# baffles



## Littleasome14 (May 25, 2018)

i have a 2005 Toyota corolla with pioneer a series 6.5 and 6*9. im looking at speaker baffles and i dont know if i should get them or if it would suffocate the speakers i tried looking it up on YouTube and other forms but none where clear and it was mix results can someone help me please..


----------



## ThorzHammer (Sep 17, 2017)

Are you talking about those foam cups (for lack of a better word) that cover the magnet assembly of the speaker? As baffles go they are a poor option IMO. After cutting them in half to make drip guards for mounting door speakers they're great.


----------



## WilliamS (Oct 1, 2016)

The main drawback, and for many it isnt, is that they create a sudo enclosure and a very small one at that.

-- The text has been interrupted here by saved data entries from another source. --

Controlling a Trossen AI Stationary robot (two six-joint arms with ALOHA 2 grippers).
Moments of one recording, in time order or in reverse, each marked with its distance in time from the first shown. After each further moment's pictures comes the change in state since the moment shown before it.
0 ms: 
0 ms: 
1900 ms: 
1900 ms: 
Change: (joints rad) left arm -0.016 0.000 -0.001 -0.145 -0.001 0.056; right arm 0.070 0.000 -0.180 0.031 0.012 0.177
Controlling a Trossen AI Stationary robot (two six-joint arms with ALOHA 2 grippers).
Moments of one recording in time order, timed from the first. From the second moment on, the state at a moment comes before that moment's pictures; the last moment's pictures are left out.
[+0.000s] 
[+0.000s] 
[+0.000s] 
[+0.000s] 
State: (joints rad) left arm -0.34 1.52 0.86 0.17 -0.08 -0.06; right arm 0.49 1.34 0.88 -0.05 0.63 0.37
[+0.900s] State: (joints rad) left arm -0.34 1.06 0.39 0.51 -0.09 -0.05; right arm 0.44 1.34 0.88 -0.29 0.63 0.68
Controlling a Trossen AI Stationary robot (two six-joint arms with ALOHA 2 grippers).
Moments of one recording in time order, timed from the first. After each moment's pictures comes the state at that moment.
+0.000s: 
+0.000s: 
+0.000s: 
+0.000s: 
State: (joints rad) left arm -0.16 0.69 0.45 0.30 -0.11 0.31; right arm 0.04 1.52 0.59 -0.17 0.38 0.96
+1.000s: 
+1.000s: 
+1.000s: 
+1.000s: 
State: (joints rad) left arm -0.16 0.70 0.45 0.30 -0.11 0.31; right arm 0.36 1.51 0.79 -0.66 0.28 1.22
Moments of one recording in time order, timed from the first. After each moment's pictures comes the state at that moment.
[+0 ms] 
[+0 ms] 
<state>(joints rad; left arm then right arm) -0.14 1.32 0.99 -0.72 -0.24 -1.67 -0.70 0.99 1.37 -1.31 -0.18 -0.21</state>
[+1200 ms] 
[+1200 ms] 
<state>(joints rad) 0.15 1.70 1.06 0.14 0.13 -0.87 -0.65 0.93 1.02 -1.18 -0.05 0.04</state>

On a 6x9 this might/will hinder the sub bass frequencies if they are getting them and mellow them out. Think of a big sub too small of an enclosure, you lose low end because of the pressure behind the cone.

the main question is do you need them to protect your speakers from the elements like in the doors, or are you adding them just because you think you want them?


----------



## Littleasome14 (May 25, 2018)

WilliamS said:


> The main drawback, and for many it isnt, is that they create a sudo enclosure and a very small one at that. On a 6x9 this might/will hinder the sub bass frequencies if they are getting them and mellow them out. Think of a big sub too small of an enclosure, you lose low end because of the pressure behind the cone.
> 
> the main question is do you need them to protect your speakers from the elements like in the doors, or are you adding them just because you think you want them?


thanks your right it did hurt it a lot thanks


----------